# Which Thickness Planer ?



## Canarywood1 (May 5, 2012)

*Re: Which Thicckness Planer ?*

The DeWalt 735 would be my choice, just be sure and get a dust collector , or you'll have chips all over the place.


----------



## kwikfishron (Mar 11, 2010)

*Re: Which Thicckness Planer ?*

The 735 for me too. Wider is always better (for me anyway). Both of the Dewalt's have three knives the Makita only has two. I have a 12" 2 knife Dewalt that I've been abusing for over ten years, the thing is bullet proof.


----------



## ChuckF. (Aug 25, 2013)

I have one of the 10" Ryobis that I bought about 15? years ago when it was the first one available. Don't know if they still make it. It's been a solid machine for DIY duty cycles. 

Ditto on the dust collector, these things make shavings like you wouldn't believe, and they are loud. I made one, basically a three-sided box with a vacuum cleaner fitting bolted to it. It also helps to build out and in-feed tables with rollers to keep down snipe if you plane long heavy pieces.


----------



## Mort (Nov 26, 2008)

The DW735 gets the best reviews for a lunchbox planer but there are a few drawbacks. It's expensive, the blades can't be sharpened (although they're reversible). 

Rigid has a 13" planer that has a similar chip ejector as the 735 and costs way less. It's only a 2-knife but they're a lot cheaper to replace.


----------



## ZZZZZ (Oct 1, 2014)

ChuckF. said:


> I have one of the 10" Ryobis that I bought about 15? years ago when it was the first one available. Don't know if they still make it. It's been a solid machine for DIY duty cycles.
> 
> Ditto on the dust collector, these things make shavings like you wouldn't believe, and they are loud. I made one, basically a three-sided box with a vacuum cleaner fitting bolted to it. It also helps to build out and in-feed tables with rollers to keep down snipe if you plane long heavy pieces.


I also have a ~10 year old Ryobi. I like it a lot: easy to use, clean cuts that barely need sanding, easily replaceable and inexpensive blades., 

The damned sniping. PITA. Yes, supplemental support in and out helps, and I also put a piece of scrap plywood underneath the stock I am planing and run then both through. 

If I'm planing some cheap pine or whatever, I'll just cut the stock about 6" too long and then just chop off the sniped ends.


----------



## LanterDan (Jul 3, 2006)

I have the DW735 and I love it. (I was considering several planers, and that is what popped up on the used market at the time.)

The fan on it is powerful enough that you don't need a dust collector.

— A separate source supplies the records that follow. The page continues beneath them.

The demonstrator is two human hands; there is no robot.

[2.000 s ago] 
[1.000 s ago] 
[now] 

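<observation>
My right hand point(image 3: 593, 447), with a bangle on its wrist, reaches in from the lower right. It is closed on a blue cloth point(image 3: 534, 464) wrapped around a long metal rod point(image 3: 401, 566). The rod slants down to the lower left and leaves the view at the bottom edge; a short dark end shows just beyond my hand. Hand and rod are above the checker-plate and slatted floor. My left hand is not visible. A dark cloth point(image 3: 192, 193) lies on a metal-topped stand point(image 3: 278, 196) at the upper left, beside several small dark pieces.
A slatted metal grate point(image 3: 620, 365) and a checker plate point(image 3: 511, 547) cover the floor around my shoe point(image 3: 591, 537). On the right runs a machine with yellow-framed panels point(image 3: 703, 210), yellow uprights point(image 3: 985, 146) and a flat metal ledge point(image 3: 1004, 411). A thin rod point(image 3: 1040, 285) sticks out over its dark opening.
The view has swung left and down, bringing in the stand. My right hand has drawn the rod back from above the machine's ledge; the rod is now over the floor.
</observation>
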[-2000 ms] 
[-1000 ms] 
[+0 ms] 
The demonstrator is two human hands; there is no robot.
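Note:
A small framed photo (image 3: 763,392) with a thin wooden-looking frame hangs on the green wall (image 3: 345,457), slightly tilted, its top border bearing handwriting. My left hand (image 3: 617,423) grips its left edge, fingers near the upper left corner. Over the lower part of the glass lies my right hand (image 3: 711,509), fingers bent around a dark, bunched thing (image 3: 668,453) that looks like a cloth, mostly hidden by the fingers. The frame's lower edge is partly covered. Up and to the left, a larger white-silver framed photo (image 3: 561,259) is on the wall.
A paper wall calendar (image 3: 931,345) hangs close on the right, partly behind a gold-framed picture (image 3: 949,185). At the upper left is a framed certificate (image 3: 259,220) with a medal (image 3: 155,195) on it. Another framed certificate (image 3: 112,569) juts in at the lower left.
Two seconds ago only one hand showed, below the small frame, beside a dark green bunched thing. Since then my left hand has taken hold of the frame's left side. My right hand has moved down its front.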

I have very limited space, so I just cart the planer out to the picnic table. I purchased a replacement dust bag for a small dust collector and just connect that to planer with some hose. The only issue is the small capacity means I usually have to stop and empty a couple times. 

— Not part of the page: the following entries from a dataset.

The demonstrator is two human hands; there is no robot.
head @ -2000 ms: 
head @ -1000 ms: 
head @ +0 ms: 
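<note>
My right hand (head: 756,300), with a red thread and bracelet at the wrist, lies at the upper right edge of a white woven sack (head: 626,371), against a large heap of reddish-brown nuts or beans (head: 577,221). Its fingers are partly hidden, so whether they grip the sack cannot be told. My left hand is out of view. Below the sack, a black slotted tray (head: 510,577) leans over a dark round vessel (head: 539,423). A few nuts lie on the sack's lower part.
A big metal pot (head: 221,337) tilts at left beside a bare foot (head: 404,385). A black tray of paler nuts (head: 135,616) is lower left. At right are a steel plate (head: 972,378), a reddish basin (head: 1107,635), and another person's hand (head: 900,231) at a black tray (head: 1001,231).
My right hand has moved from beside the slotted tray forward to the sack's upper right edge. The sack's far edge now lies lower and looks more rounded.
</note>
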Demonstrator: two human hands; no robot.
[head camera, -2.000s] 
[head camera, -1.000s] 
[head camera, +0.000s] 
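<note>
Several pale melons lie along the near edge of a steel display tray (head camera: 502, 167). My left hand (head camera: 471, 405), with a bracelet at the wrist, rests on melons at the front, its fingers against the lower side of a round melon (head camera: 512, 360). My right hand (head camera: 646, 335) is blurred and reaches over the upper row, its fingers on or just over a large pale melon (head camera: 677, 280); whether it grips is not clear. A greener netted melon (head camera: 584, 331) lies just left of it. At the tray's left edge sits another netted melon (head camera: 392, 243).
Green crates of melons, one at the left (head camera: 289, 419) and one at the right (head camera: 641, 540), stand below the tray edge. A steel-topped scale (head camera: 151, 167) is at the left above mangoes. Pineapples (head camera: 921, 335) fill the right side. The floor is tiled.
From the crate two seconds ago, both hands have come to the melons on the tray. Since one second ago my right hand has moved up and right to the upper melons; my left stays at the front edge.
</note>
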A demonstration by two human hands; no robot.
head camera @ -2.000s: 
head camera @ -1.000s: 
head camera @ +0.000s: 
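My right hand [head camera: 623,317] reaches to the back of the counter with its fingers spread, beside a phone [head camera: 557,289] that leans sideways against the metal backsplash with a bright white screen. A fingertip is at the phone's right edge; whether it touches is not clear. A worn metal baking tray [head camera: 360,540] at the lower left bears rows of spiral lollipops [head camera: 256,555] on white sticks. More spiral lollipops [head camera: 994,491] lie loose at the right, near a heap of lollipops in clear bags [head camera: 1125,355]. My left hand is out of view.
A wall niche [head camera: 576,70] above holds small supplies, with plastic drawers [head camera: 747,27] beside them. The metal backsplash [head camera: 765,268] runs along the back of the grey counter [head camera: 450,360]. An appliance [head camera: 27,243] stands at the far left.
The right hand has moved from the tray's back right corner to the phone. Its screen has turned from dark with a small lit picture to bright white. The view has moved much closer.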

I believe the DW735 is the heaviest lunchbox currently on the market.


----------



## woodworkbykirk (Sep 25, 2011)

both the makita and dewalt are good planers.. i havnt used the makita but the only real flaw ive heard about it is that its louder. ive heard from a few people that the ridgid is problematic... gums up easily


----------



## grcummings (Feb 28, 2009)

My Dewalt 735 has been perfect for me.
I do like the ease of changing blades, I keep a few on hand and buy when the price is right.
The infeed and outfeed tables are pretty good, and I can adjust to minimize snipe.
3 blades with a rough and finish speed works nicely.

My unit came with a bonnet that fits a standard large rubbermaid trash container. It also works wonderful. I don't think you could go wrong with the 735.


----------



## MT Stringer (Oct 19, 2008)

I bought the DW 734 four or five years ago. It hasn't failed me yet. All I have done is replace the blades twice (dang buried nails in rough stock).

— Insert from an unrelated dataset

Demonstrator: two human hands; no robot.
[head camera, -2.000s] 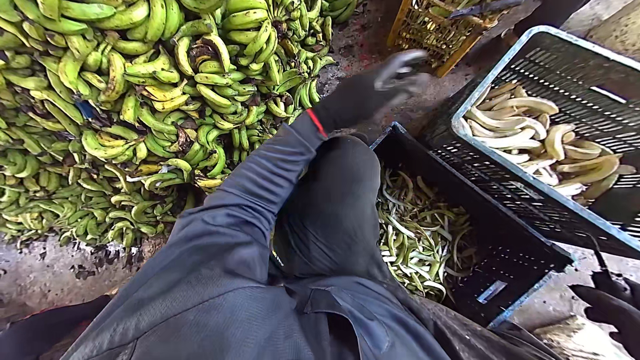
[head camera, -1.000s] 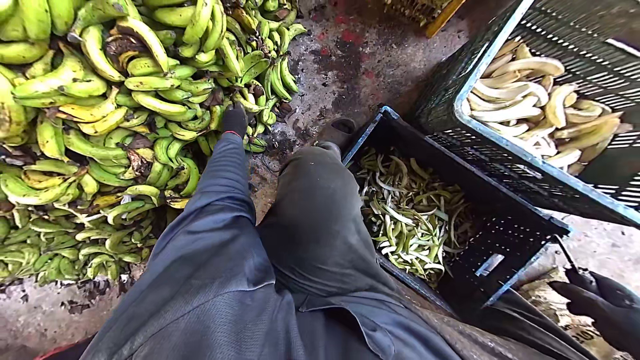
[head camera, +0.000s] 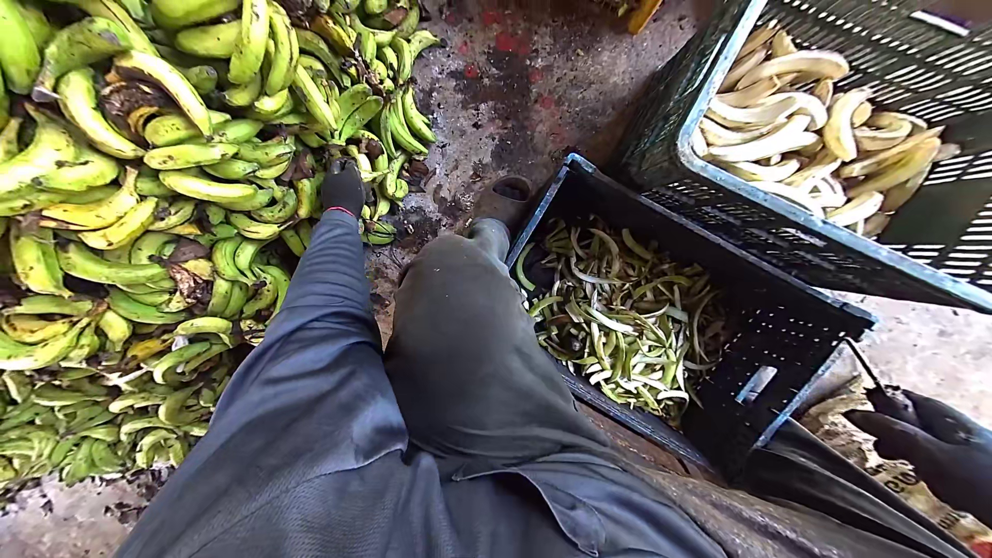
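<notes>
My left hand (head camera: 342, 186), in a dark glove with a red cuff edge, reaches into a large pile of green plantains (head camera: 194, 155) and touches a bunch at the pile's right edge; its fingers are mostly hidden. My right hand (head camera: 922, 434), also dark-gloved, is at the lower right, closed around a thin dark tool (head camera: 864, 363) that points up and left. Between my hands, a black plastic crate (head camera: 775, 310) holds green and whitish plantain peels (head camera: 620, 310). Peeled plantains (head camera: 806, 132) lie in a larger dark slatted crate (head camera: 721, 93) at the upper right.
My bent knee (head camera: 473, 341) and shoe (head camera: 508, 200) are between the pile and the peel crate. A sack with printing (head camera: 903, 484) lies under my right hand. The floor (head camera: 496, 93) is stained, and part of a yellow crate (head camera: 643, 14) shows at the top.
My left hand has moved from above my knee, near the crates, left to the plantain pile. My right hand stays at the lower right. The view has shifted somewhat.
</notes>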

If I were to replace it, I would wo with the DW 735.

Now if I had the room and 220 available, I would go with the 15 inch Grizzly. 

Here are some cutting boards I am in the process of building. The rough stock started out 2 inches thick. After milling, then gluing and final planing, they are now 1 1/2 thich. The planer complains if I accidently take too big a bite, but that's all. 12 inches of hard maple and walnut is hard to swallow!


----------



## SPS-1 (Oct 21, 2008)

Mort said:


> The DW735 gets the best reviews for a lunchbox planer but there are a few drawbacks. It's expensive, the blades can't be sharpened (although they're reversible).
> 
> Rigid has a 13" planer that has a similar chip ejector as the 735 and costs way less. It's only a 2-knife but they're a lot cheaper to replace.


 Yeah, I saw the rigid too. It didn't really make it on my list initially because it seemed too cheap. But thanks for the feedback. Didn't think about cost of replacement blades, but suppose the will be at "got-ya" prices. Fortunately, I don't think I will be using it all that much -- but probably need it for something coming up.


----------



## Canarywood1 (May 5, 2012)

SPS-1 said:


> Yeah, I saw the rigid too. It didn't really make it on my list initially because it seemed too cheap. But thanks for the feedback. Didn't think about cost of replacement blades, but suppose the will be at "got-ya" prices. Fortunately, I don't think I will be using it all that much -- but probably need it for something coming up.



The latest Ridgid is a 3 knife machine, probably worth researching a little further.


http://www.homedepot.com/p/RIDGID-13-in-Thickness-Corded-Planer-R4331/100634358


----------



## MT Stringer (Oct 19, 2008)

Not sure about the others but the DW 734 blades are reversible providing two cutting edges per blade set...about $55 at my local big box store.


----------



## rml63 (Jan 29, 2016)

When I started WW I chose a bench top planer and jointer ( 12" makita and the table top ryobi 6") hands up for folks that remember that little screamer. They turned out to be my worst purchases.

Did they work and give an acceptable finish Yes, BUT, they took forever to to get to the finished dimensions. My vote ( if you plan on doing any amount of WW is save your money and get floor model jointer and plnaer. Once you have had a taste of the capacity of these machines you will never regret the purchase.

Mike


----------



## Canarywood1 (May 5, 2012)

Did some research on the Ridgid 3 knife planer, owner satisfaction is bleak at it's best, most say it's a boat anchor, and the lifetime warranty is a joke.


----------



## Mort (Nov 26, 2008)

Canarywood1 said:


> Did some research on the Ridgid 3 knife planer, owner satisfaction is bleak at it's best, most say it's a boat anchor, and the lifetime warranty is a joke.




All the more reason I'm waiting until I build an adult sized shop with 220 until I get a new planer (was given an old Ryobi otherwise I wouldn't even have one). The price of the DeWalt would go a long way towards a used Powermatic or something like that.


----------



## Canarywood1 (May 5, 2012)

I remember when they first came out, i bought a 10" model and i had it until i got a Griz 15", that Ryobi planed a lot of wood for me before i sold it, and it did a pretty good job.


----------